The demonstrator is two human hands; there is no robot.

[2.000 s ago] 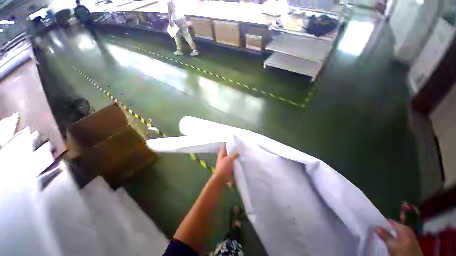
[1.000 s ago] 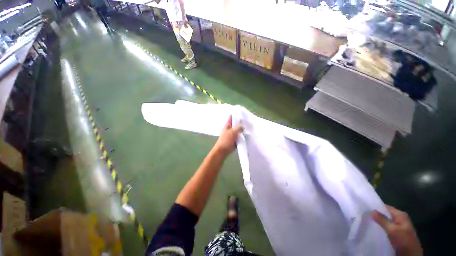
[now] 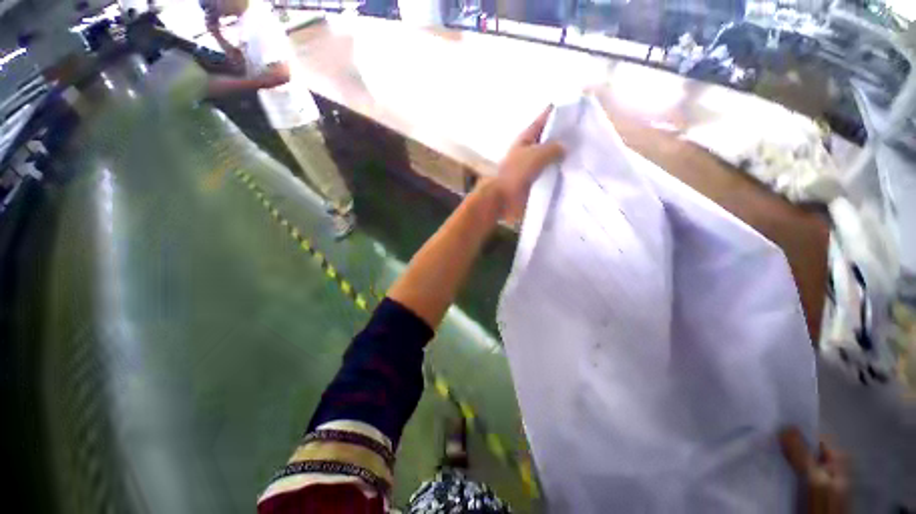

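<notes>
A big white sheet point(image 3: 643, 331) hangs in front of me, creased and folded over at its upper edge. My left hand point(image 3: 527, 166) grips its upper left edge, with the arm stretched forward. My right hand point(image 3: 819, 472) is at its lower right edge near the bottom of the view, a little blurred, with the fingers closed on the sheet. The sheet's lower end runs out of the picture. Its top is in front of a long brown table point(image 3: 341, 75); whether it touches the table I cannot tell.
A person point(image 3: 286, 90) stands at the table's left part, one arm reaching out. A heap of white scraps point(image 3: 793, 151) lies on the table's right part. Crumpled white and dark material point(image 3: 869, 301) is at the right. Yellow-and-black tape point(image 3: 326, 266) crosses the green floor point(image 3: 211, 351).
The table and the person now appear much nearer. My left hand has risen with the sheet's edge. The sheet's long end that stuck out to the left no longer shows. The cardboard box is out of view.
</notes>
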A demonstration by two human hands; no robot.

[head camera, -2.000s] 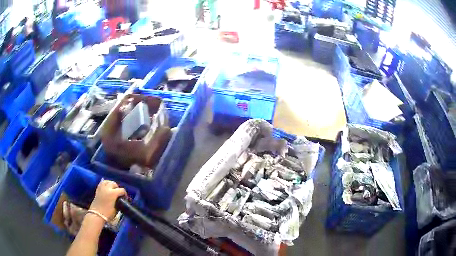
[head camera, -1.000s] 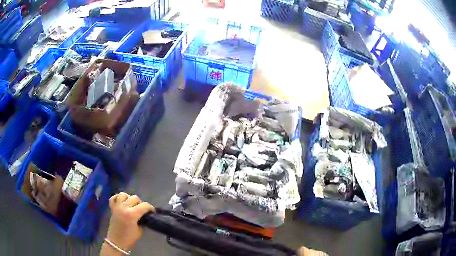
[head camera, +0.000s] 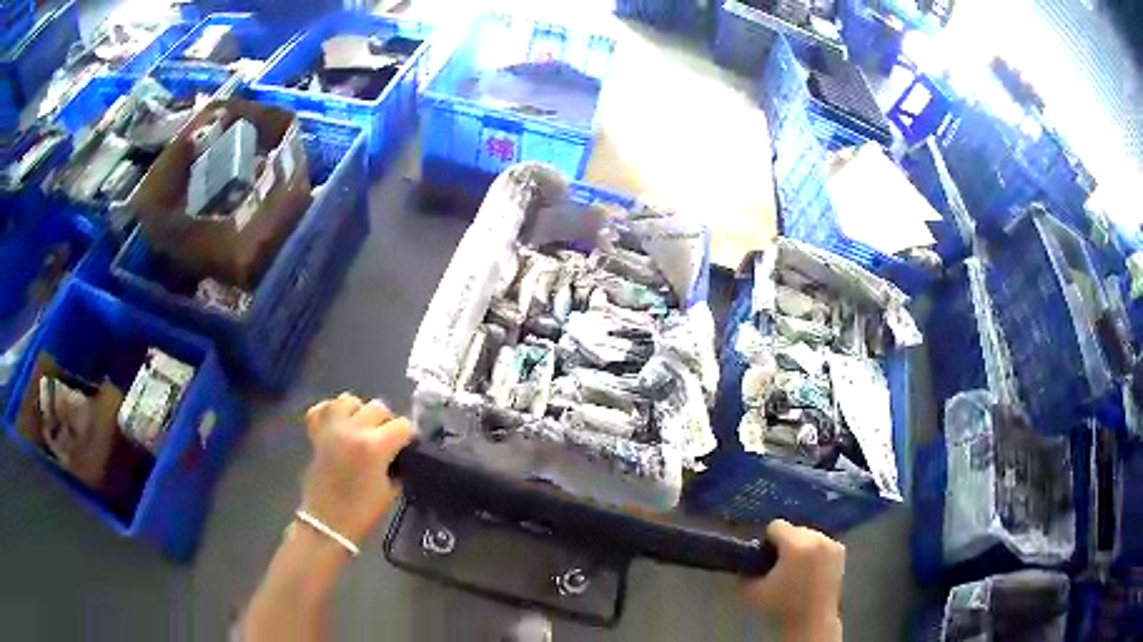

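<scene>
My left hand (head camera: 357, 458), with a white band at the wrist, grips the left end of the black padded push handle (head camera: 564, 512). My right hand (head camera: 802, 571) grips its right end. A black tubular frame with two round fittings shows below the bar. Just beyond the handle stands a paper-lined crate (head camera: 470, 295) full of newspaper-wrapped parts (head camera: 602, 339). The lining hides most of the crate, and the bar overlaps its near edge. The forks are hidden.
A second lined blue crate (head camera: 802, 495) stands close on the right. Blue crates, one holding a brown carton (head camera: 238, 245), line the left. A light blue crate (head camera: 501, 144) and a tan board (head camera: 683, 138) lie beyond. More crates (head camera: 1003, 502) stand far right. Grey floor shows left of the load.
The view has tilted down and turned, so the handle sits higher and more of its frame shows. My right hand, out of view at first, now shows on the bar. The orange part is no longer visible.
</scene>
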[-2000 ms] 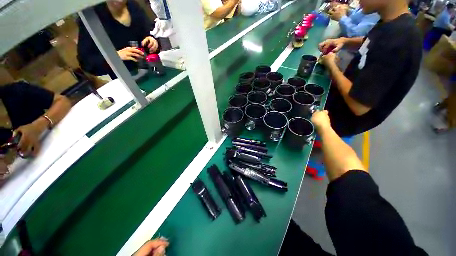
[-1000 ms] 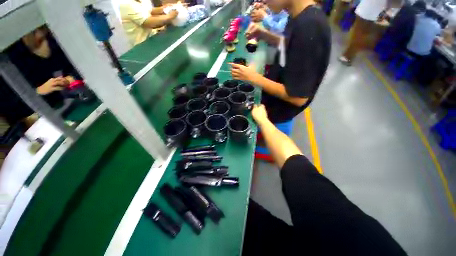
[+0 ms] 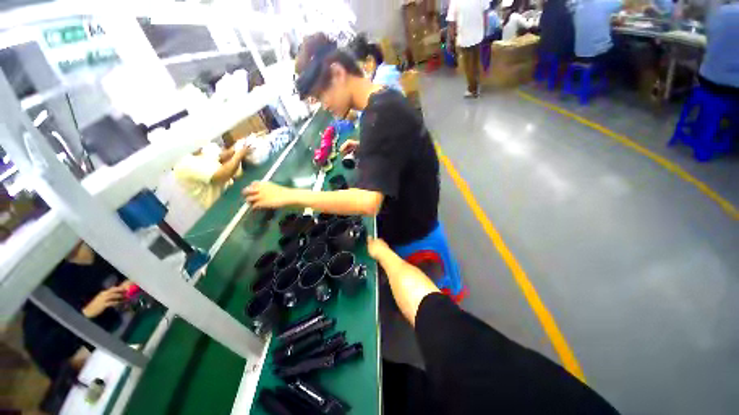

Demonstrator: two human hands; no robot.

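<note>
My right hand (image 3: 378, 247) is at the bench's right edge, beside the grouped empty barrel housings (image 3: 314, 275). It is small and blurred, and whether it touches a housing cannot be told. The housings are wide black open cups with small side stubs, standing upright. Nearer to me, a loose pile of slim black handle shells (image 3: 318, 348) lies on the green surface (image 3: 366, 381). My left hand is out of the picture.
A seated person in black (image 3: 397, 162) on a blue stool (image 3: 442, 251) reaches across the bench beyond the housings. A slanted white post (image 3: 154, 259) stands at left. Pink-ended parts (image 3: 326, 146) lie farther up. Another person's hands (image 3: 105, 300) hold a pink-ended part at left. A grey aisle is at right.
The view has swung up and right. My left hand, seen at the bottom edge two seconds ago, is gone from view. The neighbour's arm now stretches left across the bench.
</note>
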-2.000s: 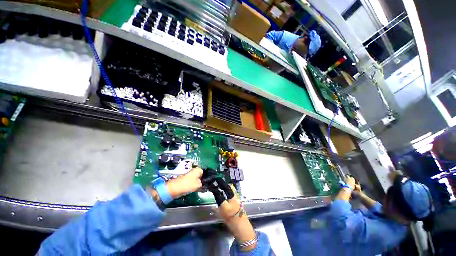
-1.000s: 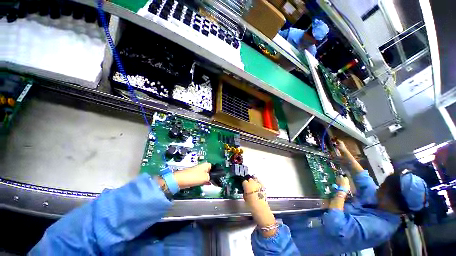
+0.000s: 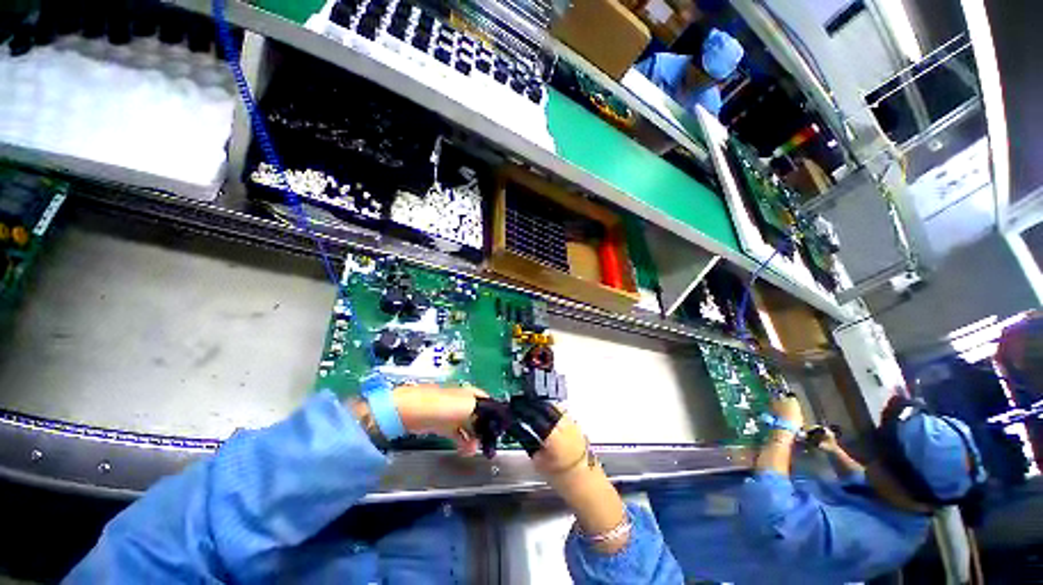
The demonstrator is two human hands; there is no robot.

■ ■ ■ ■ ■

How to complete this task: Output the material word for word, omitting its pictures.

Output for this exercise:
The demonstrator is two human hands; there is no robot.

[2.000 s ago] 
[1.000 s ago] 
[now] 

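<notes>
A big white sheet point(image 3: 643, 331) hangs in front of me, creased and folded over at its upper edge. My left hand point(image 3: 527, 166) grips its upper left edge, with the arm stretched forward. My right hand point(image 3: 819, 472) is at its lower right edge near the bottom of the view, a little blurred, with the fingers closed on the sheet. The sheet's lower end runs out of the picture. Its top is in front of a long brown table point(image 3: 341, 75); whether it touches the table I cannot tell.
A person point(image 3: 286, 90) stands at the table's left part, one arm reaching out. A heap of white scraps point(image 3: 793, 151) lies on the table's right part. Crumpled white and dark material point(image 3: 869, 301) is at the right. Yellow-and-black tape point(image 3: 326, 266) crosses the green floor point(image 3: 211, 351).
The table and the person now appear much nearer. My left hand has risen with the sheet's edge. The sheet's long end that stuck out to the left no longer shows. The cardboard box is out of view.
</notes>
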A demonstration by two human hands; no robot.

[head camera, -2.000s] 
[head camera, -1.000s] 
[head camera, +0.000s] 

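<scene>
My left hand (head camera: 357, 458), with a white band at the wrist, grips the left end of the black padded push handle (head camera: 564, 512). My right hand (head camera: 802, 571) grips its right end. A black tubular frame with two round fittings shows below the bar. Just beyond the handle stands a paper-lined crate (head camera: 470, 295) full of newspaper-wrapped parts (head camera: 602, 339). The lining hides most of the crate, and the bar overlaps its near edge. The forks are hidden.
A second lined blue crate (head camera: 802, 495) stands close on the right. Blue crates, one holding a brown carton (head camera: 238, 245), line the left. A light blue crate (head camera: 501, 144) and a tan board (head camera: 683, 138) lie beyond. More crates (head camera: 1003, 502) stand far right. Grey floor shows left of the load.
The view has tilted down and turned, so the handle sits higher and more of its frame shows. My right hand, out of view at first, now shows on the bar. The orange part is no longer visible.
</scene>
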[-2000 ms] 
[-1000 ms] 
[+0 ms] 

Demonstrator: two human hands; no robot.

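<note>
My right hand (image 3: 378, 247) is at the bench's right edge, beside the grouped empty barrel housings (image 3: 314, 275). It is small and blurred, and whether it touches a housing cannot be told. The housings are wide black open cups with small side stubs, standing upright. Nearer to me, a loose pile of slim black handle shells (image 3: 318, 348) lies on the green surface (image 3: 366, 381). My left hand is out of the picture.
A seated person in black (image 3: 397, 162) on a blue stool (image 3: 442, 251) reaches across the bench beyond the housings. A slanted white post (image 3: 154, 259) stands at left. Pink-ended parts (image 3: 326, 146) lie farther up. Another person's hands (image 3: 105, 300) hold a pink-ended part at left. A grey aisle is at right.
The view has swung up and right. My left hand, seen at the bottom edge two seconds ago, is gone from view. The neighbour's arm now stretches left across the bench.
</note>
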-2.000s: 
-1.000s: 
+0.000s: 
The demonstrator is two human hands; there is no robot.

Work on this exercise is done.